TASK STATEMENT >> Copy out the full data exactly as given; pictures should not be included.

DATASET SECTION >>
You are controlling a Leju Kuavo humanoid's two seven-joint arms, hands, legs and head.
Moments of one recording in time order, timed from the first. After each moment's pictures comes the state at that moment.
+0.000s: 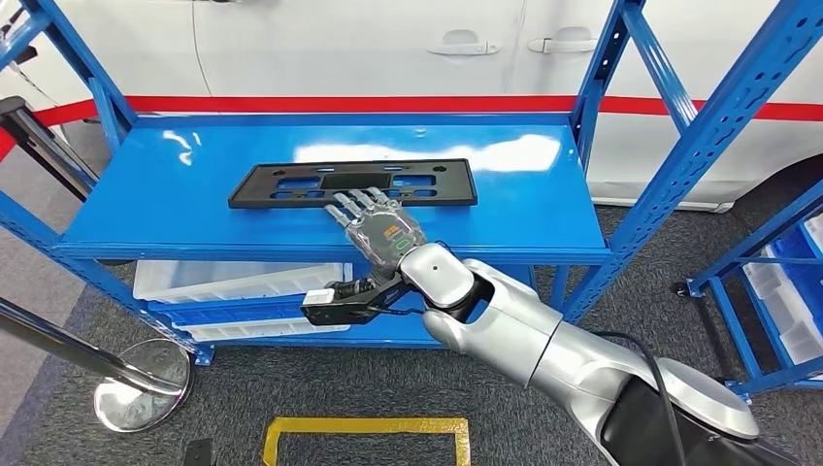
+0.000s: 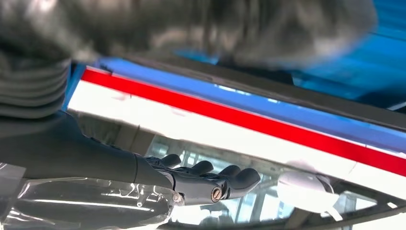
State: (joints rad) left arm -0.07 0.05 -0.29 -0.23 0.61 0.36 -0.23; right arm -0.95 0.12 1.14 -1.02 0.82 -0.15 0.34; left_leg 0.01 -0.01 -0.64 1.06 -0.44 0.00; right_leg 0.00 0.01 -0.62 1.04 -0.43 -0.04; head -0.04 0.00
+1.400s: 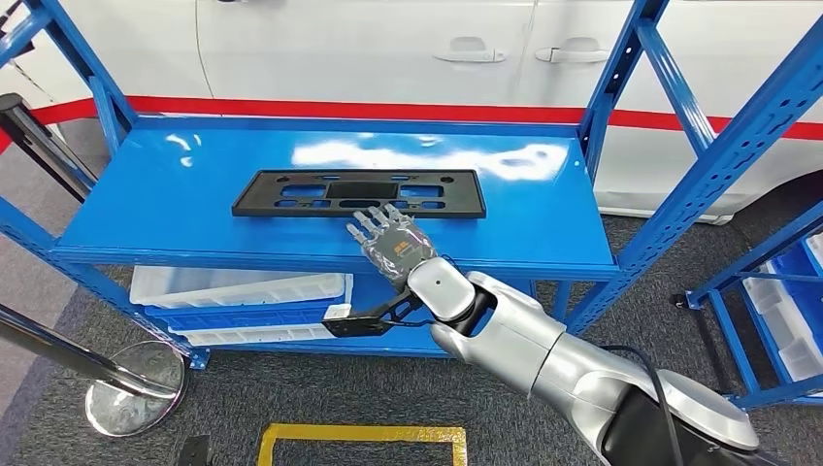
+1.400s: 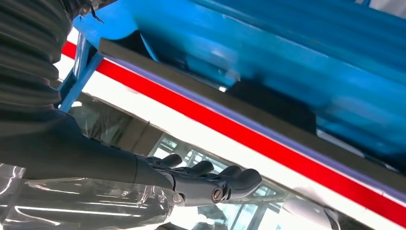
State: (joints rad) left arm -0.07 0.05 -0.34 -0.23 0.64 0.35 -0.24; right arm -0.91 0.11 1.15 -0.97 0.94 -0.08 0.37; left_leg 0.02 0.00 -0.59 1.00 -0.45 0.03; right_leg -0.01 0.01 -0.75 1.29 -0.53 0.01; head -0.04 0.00
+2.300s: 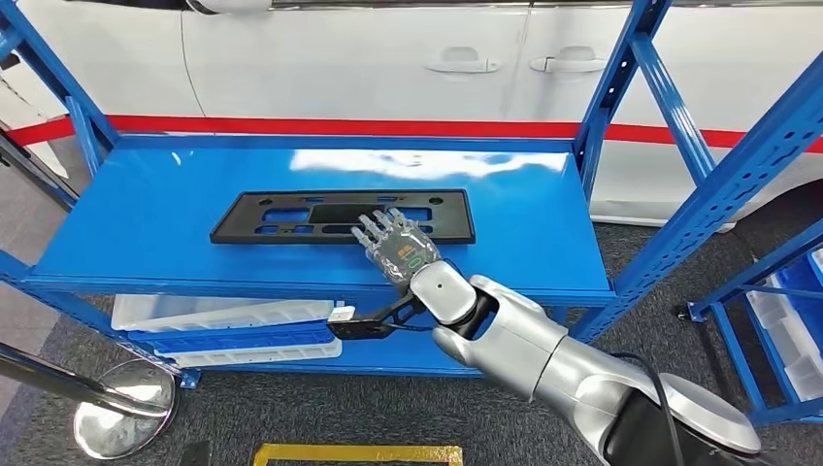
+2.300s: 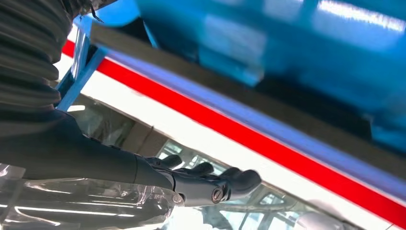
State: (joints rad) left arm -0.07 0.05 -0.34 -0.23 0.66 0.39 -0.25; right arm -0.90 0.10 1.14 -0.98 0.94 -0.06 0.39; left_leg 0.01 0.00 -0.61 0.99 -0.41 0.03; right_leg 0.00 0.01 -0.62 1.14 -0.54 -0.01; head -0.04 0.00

WORKED SOLUTION >>
You are controlling a Leju Kuavo humanoid's two seven-joint arms, hands, legs and head.
Moments of one recording in time order, timed from the first. After each moment's pictures comes the state at that moment.
+0.000s: 
+0.000s: 
State: (joints rad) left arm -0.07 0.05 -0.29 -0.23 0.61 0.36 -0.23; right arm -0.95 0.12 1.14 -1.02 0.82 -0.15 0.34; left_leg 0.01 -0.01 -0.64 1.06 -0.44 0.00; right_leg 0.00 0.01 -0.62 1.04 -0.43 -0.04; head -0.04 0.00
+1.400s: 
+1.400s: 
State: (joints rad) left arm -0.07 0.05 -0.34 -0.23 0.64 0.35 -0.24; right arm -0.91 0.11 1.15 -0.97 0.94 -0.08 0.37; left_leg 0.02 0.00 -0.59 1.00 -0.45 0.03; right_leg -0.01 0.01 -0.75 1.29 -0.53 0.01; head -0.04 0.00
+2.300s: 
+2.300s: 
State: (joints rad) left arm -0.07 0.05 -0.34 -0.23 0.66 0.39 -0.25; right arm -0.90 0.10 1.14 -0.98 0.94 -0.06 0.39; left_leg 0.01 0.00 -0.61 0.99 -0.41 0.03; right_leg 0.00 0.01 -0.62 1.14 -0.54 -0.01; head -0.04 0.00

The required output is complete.